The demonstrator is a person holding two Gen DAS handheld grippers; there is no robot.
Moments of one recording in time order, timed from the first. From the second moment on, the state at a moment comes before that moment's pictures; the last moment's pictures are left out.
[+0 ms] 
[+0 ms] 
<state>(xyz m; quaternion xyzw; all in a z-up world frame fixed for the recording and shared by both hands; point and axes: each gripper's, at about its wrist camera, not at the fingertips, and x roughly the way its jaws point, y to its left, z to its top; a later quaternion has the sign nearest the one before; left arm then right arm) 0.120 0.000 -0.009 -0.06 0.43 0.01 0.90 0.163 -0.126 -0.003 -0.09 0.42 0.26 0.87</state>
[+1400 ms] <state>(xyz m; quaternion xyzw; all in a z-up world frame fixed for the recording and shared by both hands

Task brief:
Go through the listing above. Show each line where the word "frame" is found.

Response to this exercise:
<state>(xyz m; quaternion xyzw; all in a z-up world frame fixed for the recording and shared by both hands; point and axes: each gripper's, at about its wrist camera, not at the fingertips, and x roughly the way its jaws point, y to its left, z to its top; a later quaternion has the sign nearest the one before; left arm then right arm) 0.120 0.000 -0.009 -0.06 0.43 0.01 0.90 0.163 -0.126 -0.003 -0.09 0.42 0.26 0.87</state>
[+1400 ms] <state>(xyz m; quaternion xyzw; all in a z-up world frame fixed for the recording and shared by both hands

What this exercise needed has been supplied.